_Assignment_: Return every line of the data below, exactly.

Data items

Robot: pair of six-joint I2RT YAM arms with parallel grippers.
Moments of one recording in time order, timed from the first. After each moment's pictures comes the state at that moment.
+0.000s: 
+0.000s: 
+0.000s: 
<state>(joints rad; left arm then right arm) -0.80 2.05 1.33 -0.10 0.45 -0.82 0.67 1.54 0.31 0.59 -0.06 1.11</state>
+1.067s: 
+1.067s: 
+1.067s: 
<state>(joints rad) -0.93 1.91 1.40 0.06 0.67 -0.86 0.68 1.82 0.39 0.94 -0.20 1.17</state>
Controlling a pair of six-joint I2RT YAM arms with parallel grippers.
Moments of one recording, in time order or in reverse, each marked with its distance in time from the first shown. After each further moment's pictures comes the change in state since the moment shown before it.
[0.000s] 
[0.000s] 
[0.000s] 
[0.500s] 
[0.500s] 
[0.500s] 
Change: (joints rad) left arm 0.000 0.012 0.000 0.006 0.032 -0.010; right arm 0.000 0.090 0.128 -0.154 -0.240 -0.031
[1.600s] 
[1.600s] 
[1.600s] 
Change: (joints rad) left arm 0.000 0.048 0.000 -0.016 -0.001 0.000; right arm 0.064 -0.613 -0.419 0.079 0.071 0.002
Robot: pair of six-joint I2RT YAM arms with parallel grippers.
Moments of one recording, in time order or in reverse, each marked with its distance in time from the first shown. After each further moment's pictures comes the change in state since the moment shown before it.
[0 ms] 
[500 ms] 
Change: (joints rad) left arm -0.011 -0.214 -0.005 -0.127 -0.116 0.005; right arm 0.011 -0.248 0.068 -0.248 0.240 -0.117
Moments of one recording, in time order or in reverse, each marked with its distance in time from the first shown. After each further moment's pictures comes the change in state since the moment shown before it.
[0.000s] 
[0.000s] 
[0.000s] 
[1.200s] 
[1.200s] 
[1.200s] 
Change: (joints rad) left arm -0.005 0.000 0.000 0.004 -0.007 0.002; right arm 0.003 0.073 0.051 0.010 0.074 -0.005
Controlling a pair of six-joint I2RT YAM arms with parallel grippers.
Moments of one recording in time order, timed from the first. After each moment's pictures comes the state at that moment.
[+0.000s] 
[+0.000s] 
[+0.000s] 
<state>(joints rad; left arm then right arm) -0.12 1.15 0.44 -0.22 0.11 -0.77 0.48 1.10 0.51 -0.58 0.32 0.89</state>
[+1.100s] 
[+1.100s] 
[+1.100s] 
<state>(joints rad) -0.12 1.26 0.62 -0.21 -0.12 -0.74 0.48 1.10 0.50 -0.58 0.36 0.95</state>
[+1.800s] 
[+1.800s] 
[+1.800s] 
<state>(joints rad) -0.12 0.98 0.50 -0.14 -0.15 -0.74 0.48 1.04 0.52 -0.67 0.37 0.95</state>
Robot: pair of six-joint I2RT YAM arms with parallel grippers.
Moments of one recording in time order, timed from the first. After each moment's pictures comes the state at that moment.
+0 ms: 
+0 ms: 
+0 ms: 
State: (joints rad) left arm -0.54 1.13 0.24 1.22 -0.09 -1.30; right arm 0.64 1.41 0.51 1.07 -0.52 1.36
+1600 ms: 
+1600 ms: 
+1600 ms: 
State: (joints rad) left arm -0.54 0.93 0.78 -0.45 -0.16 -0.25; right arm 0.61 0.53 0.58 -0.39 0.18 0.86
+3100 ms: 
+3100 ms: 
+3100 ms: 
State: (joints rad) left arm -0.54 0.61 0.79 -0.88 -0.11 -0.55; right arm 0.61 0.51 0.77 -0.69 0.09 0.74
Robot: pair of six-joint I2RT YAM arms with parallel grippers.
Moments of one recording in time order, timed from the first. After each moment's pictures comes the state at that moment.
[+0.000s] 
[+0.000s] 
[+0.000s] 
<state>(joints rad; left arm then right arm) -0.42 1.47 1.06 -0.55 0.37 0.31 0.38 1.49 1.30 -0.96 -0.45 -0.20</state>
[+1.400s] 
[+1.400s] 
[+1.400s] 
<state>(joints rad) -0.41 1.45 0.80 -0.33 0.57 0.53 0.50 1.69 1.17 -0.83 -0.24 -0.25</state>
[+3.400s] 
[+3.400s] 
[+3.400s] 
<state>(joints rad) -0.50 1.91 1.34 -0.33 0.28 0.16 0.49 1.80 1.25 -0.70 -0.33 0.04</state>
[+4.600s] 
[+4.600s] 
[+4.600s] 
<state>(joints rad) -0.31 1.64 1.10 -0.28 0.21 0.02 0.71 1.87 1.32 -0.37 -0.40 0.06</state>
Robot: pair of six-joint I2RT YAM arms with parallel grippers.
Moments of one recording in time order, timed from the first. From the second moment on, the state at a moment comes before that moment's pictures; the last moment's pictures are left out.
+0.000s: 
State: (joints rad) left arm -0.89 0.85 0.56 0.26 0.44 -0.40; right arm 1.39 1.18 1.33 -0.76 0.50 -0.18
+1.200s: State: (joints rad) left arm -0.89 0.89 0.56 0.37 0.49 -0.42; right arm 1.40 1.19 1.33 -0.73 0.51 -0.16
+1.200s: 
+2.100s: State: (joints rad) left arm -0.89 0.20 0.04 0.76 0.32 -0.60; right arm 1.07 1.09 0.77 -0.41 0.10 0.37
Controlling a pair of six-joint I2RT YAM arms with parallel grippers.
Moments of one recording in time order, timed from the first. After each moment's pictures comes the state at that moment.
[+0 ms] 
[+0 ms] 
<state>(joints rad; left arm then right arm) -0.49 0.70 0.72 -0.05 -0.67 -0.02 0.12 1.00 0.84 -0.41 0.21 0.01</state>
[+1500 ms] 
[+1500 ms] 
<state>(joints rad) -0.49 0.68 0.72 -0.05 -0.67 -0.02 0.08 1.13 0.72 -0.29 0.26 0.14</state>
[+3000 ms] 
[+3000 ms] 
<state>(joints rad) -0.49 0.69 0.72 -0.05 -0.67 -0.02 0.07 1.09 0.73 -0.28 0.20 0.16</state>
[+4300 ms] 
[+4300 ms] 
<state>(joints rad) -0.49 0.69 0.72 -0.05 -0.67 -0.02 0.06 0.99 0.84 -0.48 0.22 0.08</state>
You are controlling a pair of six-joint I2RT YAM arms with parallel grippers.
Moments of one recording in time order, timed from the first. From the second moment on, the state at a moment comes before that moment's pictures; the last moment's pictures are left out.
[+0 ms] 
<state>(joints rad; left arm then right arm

_Response to the exercise_:
Robot: pair of six-joint I2RT YAM arms with parallel grippers.
Moments of one recording in time order, timed from the first. After each moment's pictures comes the state at that moment.
+0.000s: 
+0.000s: 
+0.000s: 
<state>(joints rad; left arm then right arm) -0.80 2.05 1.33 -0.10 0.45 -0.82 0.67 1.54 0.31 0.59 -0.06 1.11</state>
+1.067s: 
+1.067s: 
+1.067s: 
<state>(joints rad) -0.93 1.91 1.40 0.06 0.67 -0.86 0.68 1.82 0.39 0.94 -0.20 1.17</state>
Controlling a pair of six-joint I2RT YAM arms with parallel grippers.
Moments of one recording, in time order or in reverse, each marked with its distance in time from the first shown. After each further moment's pictures comes the change in state since the moment shown before it.
[0.000s] 
[0.000s] 
[0.000s] 
[0.500s] 
[0.500s] 
[0.500s] 
Change: (joints rad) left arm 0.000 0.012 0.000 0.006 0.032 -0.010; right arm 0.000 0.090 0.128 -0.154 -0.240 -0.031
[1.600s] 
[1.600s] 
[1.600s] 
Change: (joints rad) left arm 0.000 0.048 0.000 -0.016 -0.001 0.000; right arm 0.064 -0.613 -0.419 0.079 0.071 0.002
Robot: pair of six-joint I2RT YAM arms with parallel grippers.
Moments of one recording, in time order or in reverse, each marked with its distance in time from the first shown. After each further moment's pictures comes the change in state since the moment shown before it.
[0 ms] 
[500 ms] 
Change: (joints rad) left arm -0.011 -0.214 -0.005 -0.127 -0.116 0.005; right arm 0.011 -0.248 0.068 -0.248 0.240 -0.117
Moments of one recording, in time order or in reverse, each marked with its distance in time from the first shown. After each further moment's pictures comes the change in state since the moment shown before it.
[0.000s] 
[0.000s] 
[0.000s] 
[1.200s] 
[1.200s] 
[1.200s] 
Change: (joints rad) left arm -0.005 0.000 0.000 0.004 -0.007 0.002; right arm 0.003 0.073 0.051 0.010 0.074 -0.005
Controlling a pair of six-joint I2RT YAM arms with parallel grippers.
Moments of one recording in time order, timed from the first. After each moment's pictures comes the state at that moment.
[+0.000s] 
[+0.000s] 
[+0.000s] 
<state>(joints rad; left arm then right arm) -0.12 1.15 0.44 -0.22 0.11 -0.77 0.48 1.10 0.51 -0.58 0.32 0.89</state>
[+1.100s] 
[+1.100s] 
[+1.100s] 
<state>(joints rad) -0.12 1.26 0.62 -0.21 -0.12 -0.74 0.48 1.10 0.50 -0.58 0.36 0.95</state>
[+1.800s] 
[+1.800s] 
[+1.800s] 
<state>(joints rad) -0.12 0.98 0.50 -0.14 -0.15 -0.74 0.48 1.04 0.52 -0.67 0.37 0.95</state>
Robot: pair of six-joint I2RT YAM arms with parallel grippers.
Moments of one recording in time order, timed from the first. After each moment's pictures comes the state at that moment.
+0 ms: 
+0 ms: 
+0 ms: 
State: (joints rad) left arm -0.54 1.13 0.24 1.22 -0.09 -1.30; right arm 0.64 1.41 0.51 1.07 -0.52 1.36
+1600 ms: 
+1600 ms: 
+1600 ms: 
State: (joints rad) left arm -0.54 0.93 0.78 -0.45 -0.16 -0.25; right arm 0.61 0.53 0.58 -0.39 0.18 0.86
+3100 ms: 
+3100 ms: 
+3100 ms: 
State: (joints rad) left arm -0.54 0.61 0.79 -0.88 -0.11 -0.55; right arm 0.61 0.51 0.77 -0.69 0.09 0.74
Robot: pair of six-joint I2RT YAM arms with parallel grippers.
Moments of one recording in time order, timed from the first. After each moment's pictures comes the state at that moment.
[+0.000s] 
[+0.000s] 
[+0.000s] 
<state>(joints rad; left arm then right arm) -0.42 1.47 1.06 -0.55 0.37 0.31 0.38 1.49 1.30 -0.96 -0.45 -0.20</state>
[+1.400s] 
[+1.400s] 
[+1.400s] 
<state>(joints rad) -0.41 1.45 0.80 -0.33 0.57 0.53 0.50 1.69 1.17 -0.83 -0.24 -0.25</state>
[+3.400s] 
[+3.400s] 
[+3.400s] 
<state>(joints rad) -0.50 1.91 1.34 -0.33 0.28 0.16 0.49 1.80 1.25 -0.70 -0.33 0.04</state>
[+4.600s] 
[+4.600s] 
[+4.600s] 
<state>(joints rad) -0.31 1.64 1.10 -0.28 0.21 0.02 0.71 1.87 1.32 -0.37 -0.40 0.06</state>
Robot: pair of six-joint I2RT YAM arms with parallel grippers.
Moments of one recording in time order, timed from the first. From the second moment on, the state at a moment comes before that moment's pictures; the last moment's pictures are left out.
+0.000s: 
State: (joints rad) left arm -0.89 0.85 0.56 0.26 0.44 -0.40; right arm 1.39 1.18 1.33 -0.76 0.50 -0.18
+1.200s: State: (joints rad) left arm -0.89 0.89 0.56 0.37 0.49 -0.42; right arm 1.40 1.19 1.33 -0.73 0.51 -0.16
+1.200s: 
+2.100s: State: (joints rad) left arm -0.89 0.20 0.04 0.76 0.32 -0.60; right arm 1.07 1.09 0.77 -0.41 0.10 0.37
Controlling a pair of six-joint I2RT YAM arms with parallel grippers.
Moments of one recording in time order, timed from the first. After each moment's pictures comes the state at that moment.
[+0 ms] 
[+0 ms] 
<state>(joints rad; left arm then right arm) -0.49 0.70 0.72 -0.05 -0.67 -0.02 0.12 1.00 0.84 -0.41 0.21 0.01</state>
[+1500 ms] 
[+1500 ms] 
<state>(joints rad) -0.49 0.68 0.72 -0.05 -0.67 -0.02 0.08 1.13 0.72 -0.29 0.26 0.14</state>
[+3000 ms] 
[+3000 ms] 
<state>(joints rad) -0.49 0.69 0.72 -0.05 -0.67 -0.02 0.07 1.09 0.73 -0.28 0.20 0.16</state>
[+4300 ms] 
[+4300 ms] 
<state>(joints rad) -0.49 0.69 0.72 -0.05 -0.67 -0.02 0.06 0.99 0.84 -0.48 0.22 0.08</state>
You are controlling a pair of six-joint I2RT YAM arms with parallel grippers.
Moments of one recording in time order, timed from the first. From the second moment on, the state at a moment comes before that moment's pictures; the last moment's pictures are left out.
[+0 ms] 
<state>(joints rad; left arm then right arm

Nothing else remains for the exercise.